In Splink, prediction `match_weight` includes the prior odds.
In `irelink`, `match_weight` is evidence only, and `total_match_weight` is the prior-inclusive log2 odds.
Keep that difference in mind if you translate match-weight thresholds between the two packages.
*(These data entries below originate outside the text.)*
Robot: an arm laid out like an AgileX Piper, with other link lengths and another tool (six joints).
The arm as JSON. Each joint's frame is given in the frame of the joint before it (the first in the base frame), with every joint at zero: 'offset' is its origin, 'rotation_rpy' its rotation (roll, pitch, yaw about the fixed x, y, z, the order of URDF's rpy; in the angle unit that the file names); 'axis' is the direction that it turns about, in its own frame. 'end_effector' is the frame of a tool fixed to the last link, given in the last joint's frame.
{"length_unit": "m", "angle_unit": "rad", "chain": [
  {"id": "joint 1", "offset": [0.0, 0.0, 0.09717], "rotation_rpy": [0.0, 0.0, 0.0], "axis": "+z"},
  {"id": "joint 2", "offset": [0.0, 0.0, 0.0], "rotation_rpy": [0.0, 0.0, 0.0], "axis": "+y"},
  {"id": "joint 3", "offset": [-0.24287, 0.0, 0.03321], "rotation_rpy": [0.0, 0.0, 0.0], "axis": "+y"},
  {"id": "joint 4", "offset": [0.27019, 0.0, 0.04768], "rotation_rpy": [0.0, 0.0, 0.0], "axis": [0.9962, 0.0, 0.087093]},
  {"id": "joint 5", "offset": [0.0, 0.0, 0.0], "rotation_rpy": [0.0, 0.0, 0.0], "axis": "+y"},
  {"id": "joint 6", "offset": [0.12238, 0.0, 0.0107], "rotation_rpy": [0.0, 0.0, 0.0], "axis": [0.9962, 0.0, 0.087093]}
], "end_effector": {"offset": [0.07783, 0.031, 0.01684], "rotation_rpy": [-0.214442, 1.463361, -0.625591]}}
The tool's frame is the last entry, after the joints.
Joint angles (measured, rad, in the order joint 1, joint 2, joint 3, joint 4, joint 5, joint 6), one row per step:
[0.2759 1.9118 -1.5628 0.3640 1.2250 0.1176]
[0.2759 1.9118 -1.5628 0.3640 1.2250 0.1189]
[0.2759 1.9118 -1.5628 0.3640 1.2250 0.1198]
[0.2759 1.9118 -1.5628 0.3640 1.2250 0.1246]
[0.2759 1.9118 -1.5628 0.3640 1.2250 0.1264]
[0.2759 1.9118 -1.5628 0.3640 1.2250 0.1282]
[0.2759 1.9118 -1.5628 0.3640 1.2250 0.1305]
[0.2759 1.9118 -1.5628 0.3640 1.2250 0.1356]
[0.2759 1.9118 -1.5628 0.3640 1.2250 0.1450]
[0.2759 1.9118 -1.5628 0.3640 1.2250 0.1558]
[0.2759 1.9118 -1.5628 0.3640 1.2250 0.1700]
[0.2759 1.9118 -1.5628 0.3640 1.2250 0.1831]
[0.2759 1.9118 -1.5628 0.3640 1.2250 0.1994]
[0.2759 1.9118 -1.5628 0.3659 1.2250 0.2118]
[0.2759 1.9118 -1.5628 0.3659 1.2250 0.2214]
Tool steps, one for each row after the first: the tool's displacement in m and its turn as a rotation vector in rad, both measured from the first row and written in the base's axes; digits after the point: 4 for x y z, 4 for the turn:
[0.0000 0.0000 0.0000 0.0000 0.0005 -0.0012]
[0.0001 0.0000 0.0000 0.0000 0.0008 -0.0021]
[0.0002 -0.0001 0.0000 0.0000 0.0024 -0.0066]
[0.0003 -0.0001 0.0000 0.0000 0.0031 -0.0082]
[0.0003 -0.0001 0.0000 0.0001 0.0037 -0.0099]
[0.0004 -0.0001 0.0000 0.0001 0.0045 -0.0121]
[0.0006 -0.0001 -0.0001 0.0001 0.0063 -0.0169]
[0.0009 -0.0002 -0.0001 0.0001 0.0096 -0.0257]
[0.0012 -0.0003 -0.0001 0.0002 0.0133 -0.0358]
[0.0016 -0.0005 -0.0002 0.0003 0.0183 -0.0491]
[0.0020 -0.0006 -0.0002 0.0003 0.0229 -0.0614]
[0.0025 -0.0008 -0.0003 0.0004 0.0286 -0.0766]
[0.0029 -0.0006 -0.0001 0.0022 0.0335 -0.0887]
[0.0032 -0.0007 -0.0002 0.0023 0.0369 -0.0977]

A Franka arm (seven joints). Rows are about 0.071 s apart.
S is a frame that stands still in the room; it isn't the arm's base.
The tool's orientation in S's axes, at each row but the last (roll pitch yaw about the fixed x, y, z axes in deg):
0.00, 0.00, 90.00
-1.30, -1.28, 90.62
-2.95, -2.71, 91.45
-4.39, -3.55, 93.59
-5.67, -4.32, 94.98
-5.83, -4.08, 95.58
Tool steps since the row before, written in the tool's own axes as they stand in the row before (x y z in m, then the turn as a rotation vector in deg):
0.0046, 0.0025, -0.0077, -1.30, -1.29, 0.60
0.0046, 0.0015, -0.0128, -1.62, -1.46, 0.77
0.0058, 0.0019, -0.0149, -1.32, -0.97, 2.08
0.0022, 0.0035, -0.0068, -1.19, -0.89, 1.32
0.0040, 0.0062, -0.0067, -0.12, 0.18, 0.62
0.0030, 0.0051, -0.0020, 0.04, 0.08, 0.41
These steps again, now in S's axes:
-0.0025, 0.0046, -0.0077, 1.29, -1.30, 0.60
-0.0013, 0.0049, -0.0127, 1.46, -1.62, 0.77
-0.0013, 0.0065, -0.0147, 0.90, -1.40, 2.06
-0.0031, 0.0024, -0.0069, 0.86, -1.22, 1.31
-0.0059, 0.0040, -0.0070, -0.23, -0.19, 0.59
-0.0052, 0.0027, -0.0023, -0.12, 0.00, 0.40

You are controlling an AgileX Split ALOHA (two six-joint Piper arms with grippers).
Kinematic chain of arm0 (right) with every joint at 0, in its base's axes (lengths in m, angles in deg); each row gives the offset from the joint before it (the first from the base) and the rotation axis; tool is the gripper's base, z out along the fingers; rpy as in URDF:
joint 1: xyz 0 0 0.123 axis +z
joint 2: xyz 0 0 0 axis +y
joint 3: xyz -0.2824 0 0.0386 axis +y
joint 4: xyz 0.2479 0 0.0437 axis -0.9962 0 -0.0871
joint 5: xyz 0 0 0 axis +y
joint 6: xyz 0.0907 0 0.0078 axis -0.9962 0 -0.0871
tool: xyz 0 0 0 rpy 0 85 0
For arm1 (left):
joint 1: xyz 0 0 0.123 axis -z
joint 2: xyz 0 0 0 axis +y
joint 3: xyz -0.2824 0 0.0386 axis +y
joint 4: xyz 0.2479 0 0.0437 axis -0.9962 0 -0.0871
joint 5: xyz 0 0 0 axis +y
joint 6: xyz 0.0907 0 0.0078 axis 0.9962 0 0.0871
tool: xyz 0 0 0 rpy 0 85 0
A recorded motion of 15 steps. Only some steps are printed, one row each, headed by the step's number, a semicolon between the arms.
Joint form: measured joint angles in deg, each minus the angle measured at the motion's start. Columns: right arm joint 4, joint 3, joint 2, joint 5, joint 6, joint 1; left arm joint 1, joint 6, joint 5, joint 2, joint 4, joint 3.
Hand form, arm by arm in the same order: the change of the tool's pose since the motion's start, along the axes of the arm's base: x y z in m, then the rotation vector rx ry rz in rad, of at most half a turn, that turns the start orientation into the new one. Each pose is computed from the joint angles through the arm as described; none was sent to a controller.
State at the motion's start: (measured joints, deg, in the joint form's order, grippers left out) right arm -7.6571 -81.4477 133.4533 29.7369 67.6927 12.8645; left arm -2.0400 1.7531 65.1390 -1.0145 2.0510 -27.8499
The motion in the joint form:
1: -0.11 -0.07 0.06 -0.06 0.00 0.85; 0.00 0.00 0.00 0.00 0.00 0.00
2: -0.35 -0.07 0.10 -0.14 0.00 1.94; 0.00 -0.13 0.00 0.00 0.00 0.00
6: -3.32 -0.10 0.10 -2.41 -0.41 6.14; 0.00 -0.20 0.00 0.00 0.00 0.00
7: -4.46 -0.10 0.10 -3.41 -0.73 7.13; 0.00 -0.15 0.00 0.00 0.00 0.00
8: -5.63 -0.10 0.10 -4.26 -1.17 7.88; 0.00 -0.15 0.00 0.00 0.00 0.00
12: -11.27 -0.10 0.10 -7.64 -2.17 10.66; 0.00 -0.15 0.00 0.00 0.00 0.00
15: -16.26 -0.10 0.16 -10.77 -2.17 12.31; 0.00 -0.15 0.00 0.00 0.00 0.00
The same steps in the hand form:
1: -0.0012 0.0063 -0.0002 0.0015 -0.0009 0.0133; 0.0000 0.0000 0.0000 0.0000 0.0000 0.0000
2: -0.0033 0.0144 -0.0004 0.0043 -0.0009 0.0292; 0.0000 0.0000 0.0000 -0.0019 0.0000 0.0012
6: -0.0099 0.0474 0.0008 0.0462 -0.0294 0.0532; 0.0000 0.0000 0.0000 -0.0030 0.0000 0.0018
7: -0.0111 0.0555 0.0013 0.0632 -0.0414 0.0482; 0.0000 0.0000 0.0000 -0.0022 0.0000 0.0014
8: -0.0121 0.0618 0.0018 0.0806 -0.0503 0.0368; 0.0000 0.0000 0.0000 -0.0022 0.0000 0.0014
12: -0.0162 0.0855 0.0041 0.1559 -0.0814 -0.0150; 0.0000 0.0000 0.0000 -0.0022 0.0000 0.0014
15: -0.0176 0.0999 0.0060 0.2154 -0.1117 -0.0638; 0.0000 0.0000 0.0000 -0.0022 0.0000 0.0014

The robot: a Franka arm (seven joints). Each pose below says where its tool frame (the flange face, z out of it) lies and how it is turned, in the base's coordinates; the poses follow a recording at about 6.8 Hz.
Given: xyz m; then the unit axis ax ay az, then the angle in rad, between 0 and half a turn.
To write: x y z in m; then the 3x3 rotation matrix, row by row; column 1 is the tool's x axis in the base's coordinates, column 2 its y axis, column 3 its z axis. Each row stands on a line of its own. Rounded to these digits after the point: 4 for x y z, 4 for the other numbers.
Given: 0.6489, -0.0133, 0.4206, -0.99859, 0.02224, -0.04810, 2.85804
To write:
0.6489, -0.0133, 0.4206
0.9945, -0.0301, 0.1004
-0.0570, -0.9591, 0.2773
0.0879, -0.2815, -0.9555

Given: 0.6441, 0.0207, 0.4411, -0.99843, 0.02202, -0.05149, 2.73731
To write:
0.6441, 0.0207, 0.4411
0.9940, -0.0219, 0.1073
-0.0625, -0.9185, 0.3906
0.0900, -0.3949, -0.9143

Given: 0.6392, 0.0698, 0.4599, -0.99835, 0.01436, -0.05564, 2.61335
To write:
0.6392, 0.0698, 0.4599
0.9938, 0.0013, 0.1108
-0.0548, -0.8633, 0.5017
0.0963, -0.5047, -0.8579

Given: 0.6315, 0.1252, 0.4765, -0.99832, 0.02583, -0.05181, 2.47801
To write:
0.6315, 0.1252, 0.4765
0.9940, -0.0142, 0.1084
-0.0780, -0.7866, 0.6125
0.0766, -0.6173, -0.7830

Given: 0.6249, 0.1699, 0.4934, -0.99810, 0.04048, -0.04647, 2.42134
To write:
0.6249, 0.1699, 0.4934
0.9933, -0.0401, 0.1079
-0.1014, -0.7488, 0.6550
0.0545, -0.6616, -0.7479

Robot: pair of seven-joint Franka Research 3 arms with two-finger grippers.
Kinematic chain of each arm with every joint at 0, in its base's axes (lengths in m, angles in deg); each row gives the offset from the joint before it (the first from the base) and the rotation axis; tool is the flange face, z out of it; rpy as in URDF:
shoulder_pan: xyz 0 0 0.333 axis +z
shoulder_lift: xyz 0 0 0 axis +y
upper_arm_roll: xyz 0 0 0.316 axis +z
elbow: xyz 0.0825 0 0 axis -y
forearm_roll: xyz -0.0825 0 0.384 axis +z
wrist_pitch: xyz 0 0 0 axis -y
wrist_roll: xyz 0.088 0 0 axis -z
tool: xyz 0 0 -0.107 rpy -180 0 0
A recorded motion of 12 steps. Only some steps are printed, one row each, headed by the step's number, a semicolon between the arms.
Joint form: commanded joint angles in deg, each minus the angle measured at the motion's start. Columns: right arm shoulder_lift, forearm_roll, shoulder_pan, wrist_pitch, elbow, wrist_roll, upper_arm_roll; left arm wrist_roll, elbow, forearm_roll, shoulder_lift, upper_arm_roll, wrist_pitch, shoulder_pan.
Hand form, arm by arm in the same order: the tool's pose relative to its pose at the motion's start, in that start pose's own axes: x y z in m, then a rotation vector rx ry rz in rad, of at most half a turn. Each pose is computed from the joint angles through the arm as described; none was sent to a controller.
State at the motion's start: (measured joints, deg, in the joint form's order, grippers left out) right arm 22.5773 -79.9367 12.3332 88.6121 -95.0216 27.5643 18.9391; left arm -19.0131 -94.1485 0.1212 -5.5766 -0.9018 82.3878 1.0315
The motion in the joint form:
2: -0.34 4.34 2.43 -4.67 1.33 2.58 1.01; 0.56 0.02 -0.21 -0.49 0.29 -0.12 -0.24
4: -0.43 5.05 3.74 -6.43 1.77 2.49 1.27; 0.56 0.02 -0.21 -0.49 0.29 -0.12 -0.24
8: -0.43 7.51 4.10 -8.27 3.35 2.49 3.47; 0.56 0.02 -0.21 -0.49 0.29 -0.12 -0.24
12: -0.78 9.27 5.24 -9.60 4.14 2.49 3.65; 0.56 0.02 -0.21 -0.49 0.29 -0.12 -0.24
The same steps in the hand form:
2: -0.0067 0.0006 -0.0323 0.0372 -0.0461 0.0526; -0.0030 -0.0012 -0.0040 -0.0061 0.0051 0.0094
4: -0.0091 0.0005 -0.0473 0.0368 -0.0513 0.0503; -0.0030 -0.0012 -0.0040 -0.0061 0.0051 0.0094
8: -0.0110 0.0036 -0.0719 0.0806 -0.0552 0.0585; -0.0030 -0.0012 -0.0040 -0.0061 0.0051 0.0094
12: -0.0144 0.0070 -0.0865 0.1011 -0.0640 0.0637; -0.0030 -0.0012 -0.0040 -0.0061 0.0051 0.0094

## Example: finding matches against new records
**splink (Python):**
```python
new_records = pd.DataFrame([{
"first_name": "Jhon", "surname": "Smith", "dob": "1990-01-15"
}])
results = linker.inference.find_matches_to_new_records(
new_records, blocking_rules=[], match_weight_threshold=-10
)
```
**irelink (R):**
```r
new_df <- data.frame(
first_name = "Jhon",
surname = "Smith",
dob = "1990-01-15"
)
results <- il_find_matches(model, new_df, threshold = 0.5)
```
Splink uses a match-weight threshold for this workflow.
`il_find_matches()` filters on posterior match probability.
Translate those thresholds with the same caution as in the prediction example above.